• Aim of the exercise
Would you reproduce the data below exactly, please, leaving out its images?

• Material shown
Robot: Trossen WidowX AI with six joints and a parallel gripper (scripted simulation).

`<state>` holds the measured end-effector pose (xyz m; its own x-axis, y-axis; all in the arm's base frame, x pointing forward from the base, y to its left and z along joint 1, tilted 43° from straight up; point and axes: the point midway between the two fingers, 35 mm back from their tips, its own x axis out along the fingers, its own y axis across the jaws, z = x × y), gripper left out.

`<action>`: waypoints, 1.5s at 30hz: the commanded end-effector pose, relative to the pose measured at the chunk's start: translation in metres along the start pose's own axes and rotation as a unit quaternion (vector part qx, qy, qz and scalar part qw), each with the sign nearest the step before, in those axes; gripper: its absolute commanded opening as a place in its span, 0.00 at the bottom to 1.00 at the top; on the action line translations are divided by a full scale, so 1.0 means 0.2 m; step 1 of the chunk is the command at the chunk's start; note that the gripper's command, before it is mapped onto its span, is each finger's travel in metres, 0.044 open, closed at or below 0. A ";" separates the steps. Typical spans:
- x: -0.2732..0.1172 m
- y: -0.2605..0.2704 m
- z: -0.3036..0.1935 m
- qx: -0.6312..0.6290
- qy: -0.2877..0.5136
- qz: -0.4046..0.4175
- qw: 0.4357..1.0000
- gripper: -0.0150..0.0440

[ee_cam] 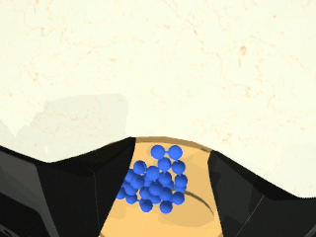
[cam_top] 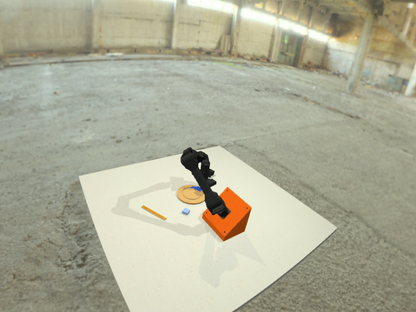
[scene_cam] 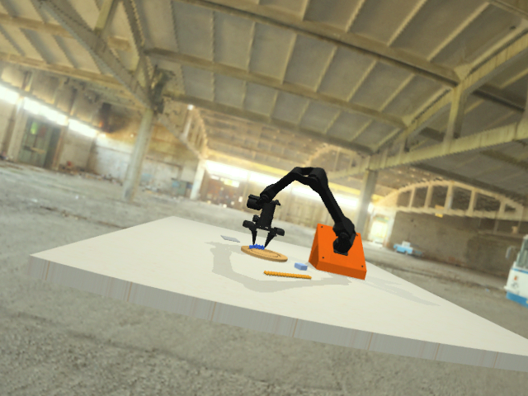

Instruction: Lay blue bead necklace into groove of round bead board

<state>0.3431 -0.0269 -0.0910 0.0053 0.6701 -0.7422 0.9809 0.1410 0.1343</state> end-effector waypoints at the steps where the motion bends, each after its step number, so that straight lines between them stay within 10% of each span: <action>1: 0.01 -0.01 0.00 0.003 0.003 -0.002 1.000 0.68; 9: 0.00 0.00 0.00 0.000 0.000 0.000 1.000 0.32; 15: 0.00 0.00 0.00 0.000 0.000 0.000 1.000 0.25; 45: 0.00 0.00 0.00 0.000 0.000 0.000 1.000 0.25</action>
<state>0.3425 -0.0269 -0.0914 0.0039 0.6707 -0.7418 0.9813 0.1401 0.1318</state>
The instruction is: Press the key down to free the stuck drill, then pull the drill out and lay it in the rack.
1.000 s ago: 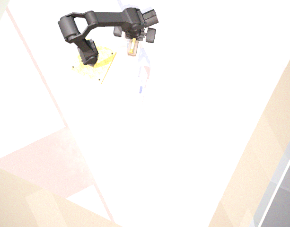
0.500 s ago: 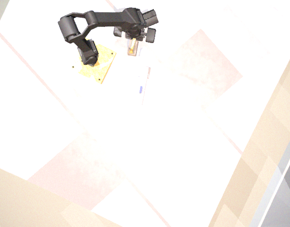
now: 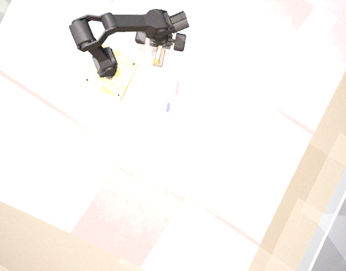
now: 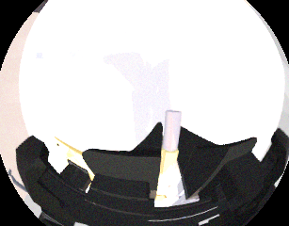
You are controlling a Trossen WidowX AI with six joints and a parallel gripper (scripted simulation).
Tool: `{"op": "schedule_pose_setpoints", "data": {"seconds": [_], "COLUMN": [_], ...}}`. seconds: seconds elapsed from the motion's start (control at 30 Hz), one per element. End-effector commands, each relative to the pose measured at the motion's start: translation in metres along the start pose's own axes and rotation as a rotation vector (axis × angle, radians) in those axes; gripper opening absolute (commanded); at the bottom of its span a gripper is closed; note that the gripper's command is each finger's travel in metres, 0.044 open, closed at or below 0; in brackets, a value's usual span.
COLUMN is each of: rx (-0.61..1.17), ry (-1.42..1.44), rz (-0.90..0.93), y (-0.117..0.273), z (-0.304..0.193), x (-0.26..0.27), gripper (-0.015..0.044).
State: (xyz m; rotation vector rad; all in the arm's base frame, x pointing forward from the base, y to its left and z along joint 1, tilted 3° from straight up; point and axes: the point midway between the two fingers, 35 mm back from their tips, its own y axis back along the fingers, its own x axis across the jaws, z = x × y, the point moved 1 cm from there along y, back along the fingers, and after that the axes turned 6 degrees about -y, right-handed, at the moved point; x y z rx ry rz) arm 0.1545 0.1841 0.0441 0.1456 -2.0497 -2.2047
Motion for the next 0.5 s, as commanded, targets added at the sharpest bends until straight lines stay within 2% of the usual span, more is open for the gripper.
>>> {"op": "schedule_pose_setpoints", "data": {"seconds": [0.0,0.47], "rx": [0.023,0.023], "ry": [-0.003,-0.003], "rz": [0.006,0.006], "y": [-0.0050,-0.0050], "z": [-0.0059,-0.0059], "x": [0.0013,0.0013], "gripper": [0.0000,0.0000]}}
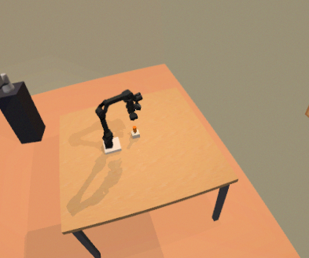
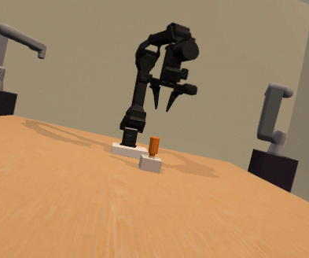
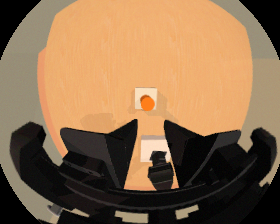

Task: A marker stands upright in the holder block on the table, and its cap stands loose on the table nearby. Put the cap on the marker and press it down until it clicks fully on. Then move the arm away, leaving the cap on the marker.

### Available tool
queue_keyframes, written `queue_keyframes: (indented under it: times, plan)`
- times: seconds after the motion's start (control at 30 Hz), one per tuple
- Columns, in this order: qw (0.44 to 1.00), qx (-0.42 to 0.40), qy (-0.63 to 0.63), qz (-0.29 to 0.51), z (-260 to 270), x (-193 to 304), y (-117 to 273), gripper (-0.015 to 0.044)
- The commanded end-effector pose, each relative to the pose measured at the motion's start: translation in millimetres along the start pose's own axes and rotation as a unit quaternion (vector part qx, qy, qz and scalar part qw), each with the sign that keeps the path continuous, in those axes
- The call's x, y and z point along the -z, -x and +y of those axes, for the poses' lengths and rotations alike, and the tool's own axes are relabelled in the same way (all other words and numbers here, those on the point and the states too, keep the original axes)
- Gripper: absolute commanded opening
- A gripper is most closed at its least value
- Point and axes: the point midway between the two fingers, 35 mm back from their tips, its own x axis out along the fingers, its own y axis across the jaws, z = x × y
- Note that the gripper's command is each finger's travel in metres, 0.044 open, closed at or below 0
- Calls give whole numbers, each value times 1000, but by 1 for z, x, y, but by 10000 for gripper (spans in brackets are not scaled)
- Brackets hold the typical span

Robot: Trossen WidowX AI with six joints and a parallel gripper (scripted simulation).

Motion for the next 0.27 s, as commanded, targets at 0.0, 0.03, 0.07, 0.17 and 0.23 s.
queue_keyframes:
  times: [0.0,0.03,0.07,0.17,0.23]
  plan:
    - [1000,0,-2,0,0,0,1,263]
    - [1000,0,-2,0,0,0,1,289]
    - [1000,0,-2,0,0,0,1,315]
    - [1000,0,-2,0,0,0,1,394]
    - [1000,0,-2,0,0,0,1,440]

• Solution
Robot: Trossen WidowX AI with six joints and a parallel gripper (scripted simulation).

`<state>` holds the measured end-effector pose (xyz m; its own x-axis, y-axis; all in the arm's base frame, x pointing forward from the base, y to its left and z along joint 1, tilted 43° from straight up; point and axes: the point midway between the two fingers, 35 mm back from their tips, its own x axis out along the fingers, its own y axis across the jaws, z = x × y), gripper left out.

`<action>`: waypoints, 1.5s at 30hz: the commanded end-effector pose, relative to the pose measured at the chunk's start: translation in metres along the start pose's own axes and rotation as a unit quaternion (vector part qx, qy, qz and scalar part qw), each with the sign nearest the step before, in those axes; gripper: its absolute commanded opening as a place in its span, 0.00 at the bottom to 1.00 at the top; on the action line translations are divided by a full scale, so 1.0 means 0.2 m; step 1 of the chunk is the command at the chunk's start; note that the gripper's command, before it is mapped onto its span, is each finger's travel in metres, 0.044 open, closed at or below 0. A ";" separates the steps. Typical spans:
- x: -0.2732..0.1172 m
- y: -0.2605..0.2704 m
- z: -0.3036..0.1935 m
- qx: -0.6312..0.6290
- qy: -0.2877..0.5136
- qz: -0.4046..0.4175
- qw: 0.4357..1.0000
- gripper: -0.0150..0.0440

[ee_cam] 
[cam_top] 
[scene_cam] 

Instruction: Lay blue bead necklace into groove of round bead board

<state>0.3431 -0.0269 -0.0910 0.0053 0.6701 -0.7422 0.9809 0.1410 0.1343</state> end-effector waypoints at the steps where the motion bends, each after its step number, so that straight lines between them stay within 10% of each span: <action>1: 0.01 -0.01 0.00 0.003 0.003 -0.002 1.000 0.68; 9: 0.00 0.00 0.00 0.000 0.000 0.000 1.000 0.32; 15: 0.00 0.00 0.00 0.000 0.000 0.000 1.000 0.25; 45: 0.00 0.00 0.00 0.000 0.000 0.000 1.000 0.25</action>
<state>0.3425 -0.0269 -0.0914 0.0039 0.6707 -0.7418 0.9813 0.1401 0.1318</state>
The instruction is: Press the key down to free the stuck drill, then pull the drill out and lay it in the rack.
1.000 s ago: 
0.500 s ago: 
now: 
now: 
You are controlling a Trossen WidowX AI with six joints and a parallel gripper (scripted simulation).
Tool: `{"op": "schedule_pose_setpoints", "data": {"seconds": [_], "COLUMN": [_], ...}}`. seconds: seconds elapsed from the motion's start (control at 30 Hz), one per element. End-effector commands, each relative to the pose measured at the motion's start: translation in metres along the start pose's own axes and rotation as a rotation vector (axis × angle, radians) in those axes; gripper opening absolute (commanded); at the bottom of its span a gripper is closed; note that the gripper's command is each finger's travel in metres, 0.044 open, closed at or below 0; in brackets, a value's usual span.
COLUMN is each of: rx (-0.61..1.17), ry (-1.42..1.44), rz (-0.90..0.93), y (-0.117..0.273), z (-0.304..0.193), x (-0.26..0.27), gripper (-0.015..0.044).
State: (xyz m; rotation vector rad; all in the arm's base frame, x pointing forward from the base, y to its left and z along joint 1, tilted 3° from straight up; point and axes: the point midway between the two fingers, 35 mm back from their tips, its own y axis back along the fingers, its own x axis across the jaws, z = x × y, the point moved 1 cm from there along y, back along the fingers, and after that the axes turned 6 degrees about -y, right-handed, at the moved point; x y z rx ry rz) arm 0.1545 0.1841 0.0441 0.1456 -2.0497 -2.2047
Motion for the next 0.5 s, as commanded, targets added at the sharpest bends until straight lines stay within 2% of the usual span, more is open for the gripper.
>>> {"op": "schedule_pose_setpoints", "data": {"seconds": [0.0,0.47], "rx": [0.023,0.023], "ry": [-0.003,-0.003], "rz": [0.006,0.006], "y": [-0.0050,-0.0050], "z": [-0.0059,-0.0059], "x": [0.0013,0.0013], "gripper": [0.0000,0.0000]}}

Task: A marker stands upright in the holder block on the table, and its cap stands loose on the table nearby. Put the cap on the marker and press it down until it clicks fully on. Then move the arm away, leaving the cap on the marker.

### Available tool
queue_keyframes, written `queue_keyframes: (indented under it: times, plan)`
- times: seconds after the motion's start (control at 30 Hz), one per tuple
- Columns, in this order: qw (0.44 to 1.00), qx (-0.42 to 0.40), qy (-0.63 to 0.63), qz (-0.29 to 0.51), z (-260 to 270), x (-193 to 304), y (-117 to 273), gripper (-0.015 to 0.044)
- The commanded end-effector pose, each relative to the pose measured at the motion's start: translation in millimetres along the start pose's own axes and rotation as a unit quaternion (vector part qx, qy, qz and scalar part qw), each with the sign that keeps the path continuous, in those axes
- The call's x, y and z point along the -z, -x and +y of those axes, for the poses' lengths and rotations alike, and the tool's own axes are relabelled in the same way (all other words and numbers here, those on the point and the states too, keep the original axes)
- Gripper: absolute commanded opening
- A gripper is most closed at its least value
- Point and axes: the point midway between the two fingers, 35 mm back from their tips, its own x axis out along the fingers, its own y axis across the jaws, z = x × y
- Note that the gripper's command is each finger's travel in metres, 0.044 open, closed at or below 0
- Calls give whole numbers, each value times 1000, but by 1 for z, x, y, but by 10000 for gripper (spans in brackets are not scaled)
- Brackets hold the typical span

Robot: Trossen WidowX AI with six joints and a parallel gripper (scripted simulation).

Motion for the next 0.27 s, as commanded, targets at 0.0, 0.03, 0.07, 0.17 and 0.23 s.
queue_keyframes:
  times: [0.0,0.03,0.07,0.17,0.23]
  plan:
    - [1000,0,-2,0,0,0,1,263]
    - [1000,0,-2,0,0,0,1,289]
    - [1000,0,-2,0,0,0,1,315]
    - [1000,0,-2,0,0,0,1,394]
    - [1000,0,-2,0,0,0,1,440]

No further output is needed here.